Quizás mi falta de paciencia con los impuntuales dice tanto de ellos como de mí. Sea como sea, tengo que reconocer que la impuntualidad crónica me saca de quicio. No me refiero a una circunstancia coyuntural que a todo el mundo le puede afectar. Ninguno estamos libres de una situación imprevista, de un trámite que dura más de lo esperado, de un atasco, o hasta de un despiste. Pero la cuestión es que la mayoría de veces, quien es puntual, lo es prácticamente siempre (quizás se haya acostumbrado a calcular mejor los tiempos, a darse margen para no ir tan al límite que cualquier obstáculo suponga un retraso, a dejar la tarea comenzada, o es que no le gusta el riesgo, yo que sé). Y en cambio, están quienes siempre son impuntuales. Siempre llegan tarde. Diez, quince minutos, lo que sea… y como se te ocurra decir algo, el problema lo tienes tú «es que cómo te pones». A veces un WhatsApp sobre la marcha parece ya coartada. Pero, ¿de qué sirve que, cuando estás esperando en el lugar y hora acordado, te entre un mensajito diciendo «llego diez minutos tarde», cuando tú tal vez has dejado algo que tenías entre manos, una tarea, una conversación, o un libro que estabas leyendo, para no llegar tarde? Y piensas, ¿no podrían haberme avisado hace un cuarto de hora? Y ahí andas, pasmado, y esperando.

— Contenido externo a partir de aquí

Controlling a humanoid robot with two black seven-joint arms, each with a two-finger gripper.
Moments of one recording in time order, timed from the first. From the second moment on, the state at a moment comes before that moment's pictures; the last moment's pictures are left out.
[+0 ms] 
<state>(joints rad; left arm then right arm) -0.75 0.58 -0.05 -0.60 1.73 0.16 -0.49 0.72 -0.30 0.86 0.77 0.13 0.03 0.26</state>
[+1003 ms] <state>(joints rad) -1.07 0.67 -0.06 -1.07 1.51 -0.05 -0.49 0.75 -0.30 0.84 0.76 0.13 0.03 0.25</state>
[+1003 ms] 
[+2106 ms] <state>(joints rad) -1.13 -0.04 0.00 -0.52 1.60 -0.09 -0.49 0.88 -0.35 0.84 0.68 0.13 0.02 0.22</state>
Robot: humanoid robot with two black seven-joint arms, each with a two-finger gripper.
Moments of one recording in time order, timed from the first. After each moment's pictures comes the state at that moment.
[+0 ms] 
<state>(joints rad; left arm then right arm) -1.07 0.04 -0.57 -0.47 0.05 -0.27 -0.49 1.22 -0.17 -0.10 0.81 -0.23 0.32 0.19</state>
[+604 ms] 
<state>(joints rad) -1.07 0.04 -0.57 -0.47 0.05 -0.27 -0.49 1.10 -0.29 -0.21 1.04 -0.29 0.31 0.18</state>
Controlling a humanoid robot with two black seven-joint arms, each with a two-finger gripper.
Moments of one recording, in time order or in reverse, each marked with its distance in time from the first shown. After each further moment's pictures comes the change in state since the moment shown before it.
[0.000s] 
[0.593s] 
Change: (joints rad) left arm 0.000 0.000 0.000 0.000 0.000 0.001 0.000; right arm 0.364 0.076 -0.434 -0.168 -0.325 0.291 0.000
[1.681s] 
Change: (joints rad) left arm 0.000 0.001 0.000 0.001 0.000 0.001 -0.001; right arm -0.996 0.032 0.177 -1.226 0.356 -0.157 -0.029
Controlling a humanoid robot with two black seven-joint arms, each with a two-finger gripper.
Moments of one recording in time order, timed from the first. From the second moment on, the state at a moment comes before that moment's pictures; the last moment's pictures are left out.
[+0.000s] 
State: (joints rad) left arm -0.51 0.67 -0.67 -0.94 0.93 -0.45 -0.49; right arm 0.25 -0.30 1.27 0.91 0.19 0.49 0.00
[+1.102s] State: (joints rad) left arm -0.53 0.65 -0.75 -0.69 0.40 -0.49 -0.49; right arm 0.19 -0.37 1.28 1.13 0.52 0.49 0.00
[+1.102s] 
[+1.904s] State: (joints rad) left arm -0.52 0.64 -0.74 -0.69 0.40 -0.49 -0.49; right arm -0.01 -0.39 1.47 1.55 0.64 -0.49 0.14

Sé que quizás exagero, y no hay que ponerse dramático de más. Vale, la impuntualidad no es un crimen, ni es para negarle al otro el saludo, por supuesto. Pero cuando es algo constante, sí que me parece una forma de egoísmo. Es decirle al otro: «Tu tiempo no me importa. O no vale tanto como el mío». Y aunque no sea intencionado, ni consciente, ni sea esa la intención, en realidad sí que lo estás diciendo –por vía de tus hechos–.
En el reverso, ¿puede ser que yo tenga que relajarme de vez en cuando? Pues también.